Notwithstanding data showing that online video is not cutting greatly into TV watching in traditional measures, online viewing of video occupies a significant place in people’s media habits. Overall, some 78 percent of online American adults have watched or downloaded online video in 2013, up from 69 percent in 2009; for those between the ages of 18 and 29, nearly all (95 percent) had watched or downloaded online video in 2013. Also of note is uploading video; some 14 percent of online adults had uploaded video in 2009, a number that more than doubled—to 31 percent—by 2013.

The current state is, therefore, one of impending disruption as “over the top” (OTT) video delivery (i.e., consumers watching video online and eschewing traditional television) seems poised to upend broadcast or cable as a means of video delivery.

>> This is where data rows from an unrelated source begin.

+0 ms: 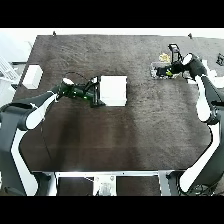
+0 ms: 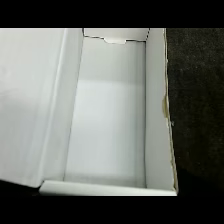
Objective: Fold the box and place the chain.
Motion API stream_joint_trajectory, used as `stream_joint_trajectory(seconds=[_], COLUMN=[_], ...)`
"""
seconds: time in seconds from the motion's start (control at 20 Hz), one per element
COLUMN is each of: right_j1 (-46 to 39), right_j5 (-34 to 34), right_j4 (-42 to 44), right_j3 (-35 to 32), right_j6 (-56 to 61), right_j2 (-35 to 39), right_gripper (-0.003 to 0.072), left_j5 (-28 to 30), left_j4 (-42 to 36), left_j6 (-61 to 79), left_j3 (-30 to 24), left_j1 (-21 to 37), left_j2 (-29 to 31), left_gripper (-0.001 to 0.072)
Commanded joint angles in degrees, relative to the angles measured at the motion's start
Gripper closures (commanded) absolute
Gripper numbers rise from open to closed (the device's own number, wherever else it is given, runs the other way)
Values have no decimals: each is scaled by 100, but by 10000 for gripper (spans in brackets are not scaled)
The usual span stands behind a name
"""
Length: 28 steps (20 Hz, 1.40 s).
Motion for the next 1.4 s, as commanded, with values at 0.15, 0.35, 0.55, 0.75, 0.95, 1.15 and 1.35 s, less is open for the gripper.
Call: stream_joint_trajectory(seconds=[0.15, 0.35, 0.55, 0.75, 0.95, 1.15, 1.35], right_j1=[138, 164, 166, 166, 179, 258, 509], right_j5=[-131, -175, -103, 83, 142, 260, 439], right_j4=[48, 48, -129, -256, -341, -356, -367], right_j3=[9, 409, 533, 531, 529, 529, 529], right_j6=[-118, -33, 87, 343, 365, 365, 358], right_j2=[-116, -103, 42, 341, 745, 1316, 2188], right_gripper=[432, 680, 681, 682, 683, 683, 683], left_j5=[7, 7, 9, 9, 7, 7, 0], left_j4=[2, 7, 7, 7, 7, 7, 7], left_j6=[4, 4, 4, 4, 2, 2, 2], left_j3=[2, 2, 2, 2, 2, 2, 2], left_j1=[2, 2, 2, 2, 2, 2, 2], left_j2=[2, 2, 2, 2, 2, 2, 2], left_gripper=[294, 294, 294, 294, 294, 294, 294])
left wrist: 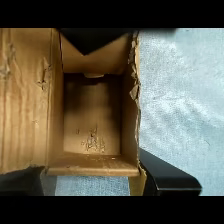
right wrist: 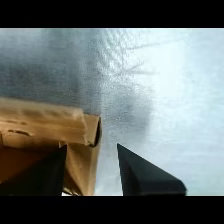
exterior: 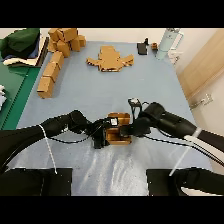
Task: Fold the box.
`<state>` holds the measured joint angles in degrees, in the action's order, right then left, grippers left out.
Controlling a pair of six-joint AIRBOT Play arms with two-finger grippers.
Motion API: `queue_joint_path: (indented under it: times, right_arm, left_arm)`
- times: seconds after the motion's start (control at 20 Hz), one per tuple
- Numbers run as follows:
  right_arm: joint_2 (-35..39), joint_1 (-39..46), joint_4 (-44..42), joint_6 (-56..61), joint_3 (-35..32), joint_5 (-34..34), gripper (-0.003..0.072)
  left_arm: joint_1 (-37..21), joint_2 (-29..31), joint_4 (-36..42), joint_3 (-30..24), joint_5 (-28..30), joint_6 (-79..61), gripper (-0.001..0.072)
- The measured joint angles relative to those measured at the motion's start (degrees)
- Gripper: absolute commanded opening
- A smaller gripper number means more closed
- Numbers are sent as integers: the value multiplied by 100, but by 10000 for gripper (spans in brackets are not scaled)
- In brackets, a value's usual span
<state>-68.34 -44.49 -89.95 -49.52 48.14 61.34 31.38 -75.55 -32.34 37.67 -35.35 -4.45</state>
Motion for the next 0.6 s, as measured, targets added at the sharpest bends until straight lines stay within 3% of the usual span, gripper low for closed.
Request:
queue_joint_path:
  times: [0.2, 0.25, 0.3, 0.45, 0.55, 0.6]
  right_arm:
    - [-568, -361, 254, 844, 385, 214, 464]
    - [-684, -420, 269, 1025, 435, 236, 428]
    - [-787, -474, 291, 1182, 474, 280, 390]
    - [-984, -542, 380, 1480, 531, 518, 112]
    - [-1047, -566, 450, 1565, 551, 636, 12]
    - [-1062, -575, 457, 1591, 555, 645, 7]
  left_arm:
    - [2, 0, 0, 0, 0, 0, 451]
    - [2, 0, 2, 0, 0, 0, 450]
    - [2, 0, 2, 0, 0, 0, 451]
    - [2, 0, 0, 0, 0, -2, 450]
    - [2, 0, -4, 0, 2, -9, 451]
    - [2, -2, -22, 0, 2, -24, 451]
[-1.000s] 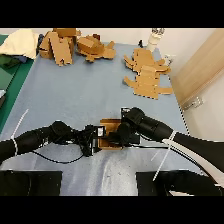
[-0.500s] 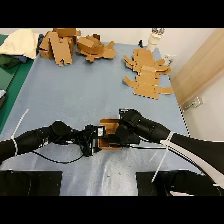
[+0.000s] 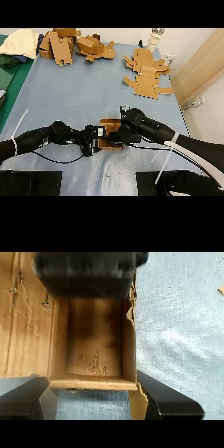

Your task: Fold the box.

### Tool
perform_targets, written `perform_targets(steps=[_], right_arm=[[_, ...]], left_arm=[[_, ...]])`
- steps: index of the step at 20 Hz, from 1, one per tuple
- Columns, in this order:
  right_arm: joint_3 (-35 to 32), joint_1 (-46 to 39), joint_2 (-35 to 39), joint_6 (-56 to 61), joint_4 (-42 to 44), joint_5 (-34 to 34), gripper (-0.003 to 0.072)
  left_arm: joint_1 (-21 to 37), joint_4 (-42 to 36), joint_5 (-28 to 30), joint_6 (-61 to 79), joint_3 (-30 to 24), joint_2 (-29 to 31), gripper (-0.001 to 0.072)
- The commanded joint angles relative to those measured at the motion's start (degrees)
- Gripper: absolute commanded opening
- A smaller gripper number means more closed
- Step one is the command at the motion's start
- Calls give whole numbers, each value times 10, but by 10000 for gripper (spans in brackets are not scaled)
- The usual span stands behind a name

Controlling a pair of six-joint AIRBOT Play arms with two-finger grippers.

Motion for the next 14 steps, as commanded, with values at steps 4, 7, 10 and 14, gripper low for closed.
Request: perform_targets(steps=[4, 7, 10, 14], right_arm=[[0, 0, 96, 26, -2, -31, 320], [0, 0, 177, 41, -21, -10, 276], [-26, 0, 259, 93, -100, -87, 0], [-143, -72, 358, 144, -143, -14, -2]], left_arm=[[0, 0, 0, 0, 0, 0, 484], [0, 0, 0, 0, 0, 0, 485], [0, 0, 0, 0, 0, 0, 484], [0, 0, -1, 0, 0, 0, 484]])
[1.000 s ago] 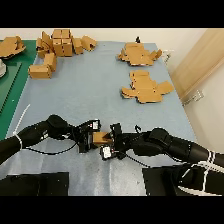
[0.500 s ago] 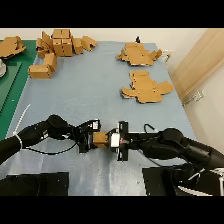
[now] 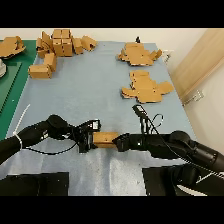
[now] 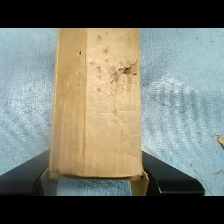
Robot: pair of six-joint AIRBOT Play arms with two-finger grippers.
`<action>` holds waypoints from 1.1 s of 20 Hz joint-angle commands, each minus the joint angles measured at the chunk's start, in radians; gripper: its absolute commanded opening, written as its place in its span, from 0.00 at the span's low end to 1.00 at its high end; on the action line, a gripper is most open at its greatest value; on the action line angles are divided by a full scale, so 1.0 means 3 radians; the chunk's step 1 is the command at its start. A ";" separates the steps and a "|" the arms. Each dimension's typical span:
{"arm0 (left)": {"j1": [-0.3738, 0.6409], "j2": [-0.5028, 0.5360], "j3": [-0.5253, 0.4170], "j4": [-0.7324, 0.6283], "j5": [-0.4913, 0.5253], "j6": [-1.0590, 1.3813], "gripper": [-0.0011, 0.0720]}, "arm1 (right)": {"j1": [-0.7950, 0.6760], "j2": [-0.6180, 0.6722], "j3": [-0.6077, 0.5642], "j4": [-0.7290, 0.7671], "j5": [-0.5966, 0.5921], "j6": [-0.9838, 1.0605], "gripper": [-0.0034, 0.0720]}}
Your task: Fold the box.
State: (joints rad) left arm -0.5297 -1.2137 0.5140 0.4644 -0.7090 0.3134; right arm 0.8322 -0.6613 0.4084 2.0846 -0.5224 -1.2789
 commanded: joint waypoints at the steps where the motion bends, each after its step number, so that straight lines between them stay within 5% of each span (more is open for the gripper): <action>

As discussion unfolded, however, different views surfaced on the pace and path by which this disruption may unfold. It is true that new entrants often turn monopoly platforms into commodities. Broadcast television undercut profit margins for newspapers and movies, cable challenged broadcast, and satellite has done the same for cable. The Internet has mortally challenged the business model of the printed newspaper, while the mobile Internet threatens the Windows and Intel stronghold on the online access platform. Wireless and fiber access promise to be new challenges to broadband Internet service providers in the cable and telephone industries. As ineluctable as these patterns may be, however, the high fixed cost to entry for online access means that the disruption to the access market may not happen as quickly as some envision, although it is clearly occurring.

One possible inhibitor to rapid change in the market is ease of use. There is no “eBay for video” that aggregates content in a way that makes it seamless for consumers to navigate video across different display devices.

Standards also come into play in two ways. First, with the multiplicity of access devices (computers, tablets, handheld), video standards should enable different platforms to operate together. For set-top box manufacturers, this may raise the cost of developing new set-top devices that might hasten convergence and thus market disruption—although it should be noted that many new Internet-enabled set-top boxes rely on their own proprietary standards. Second, harmonizing TV standards, which would result in more efficient spectrum use, would (by freeing up more spectrum in the commercial market) promote competition in the video marketplace.

Another inhibitor to new entrants in the video market is access to content. If a new “over the top” video provider wants to appeal to a wide swath of the market, it needs access to the programming that appeals to a range of consumers. Yet contracts negotiated by the content industry for certain types of programming, such as sports and other must-have programming, tend to be long term, expensive and at times, restrictive. A new entrant in video, both MVPDs and online video distributors alike, may not even have the opportunity to negotiate for desirable sports programming until early in the next decade. This control over licensing by the content owners continues to play a significant role in new distribution opportunities and no doubt will impact the pace at which change in the video market unfolds.

The pace of market change also depends on whether new means of access complement old ways or substitute for them. Traditional ways of watching television (e.g., in front of a large screen in the home) will not go away quickly; many people who do this will also watch video on a new-media device such as a tablet. And even though the phenomenon of “cutting the cord” is more prevalent among young adults, not everyone embraces new video platforms. That said, behavior on the margins—a minority of elite users flocking to new ways of consuming content—can have real impacts on traditional markets well before new practices become mainstream.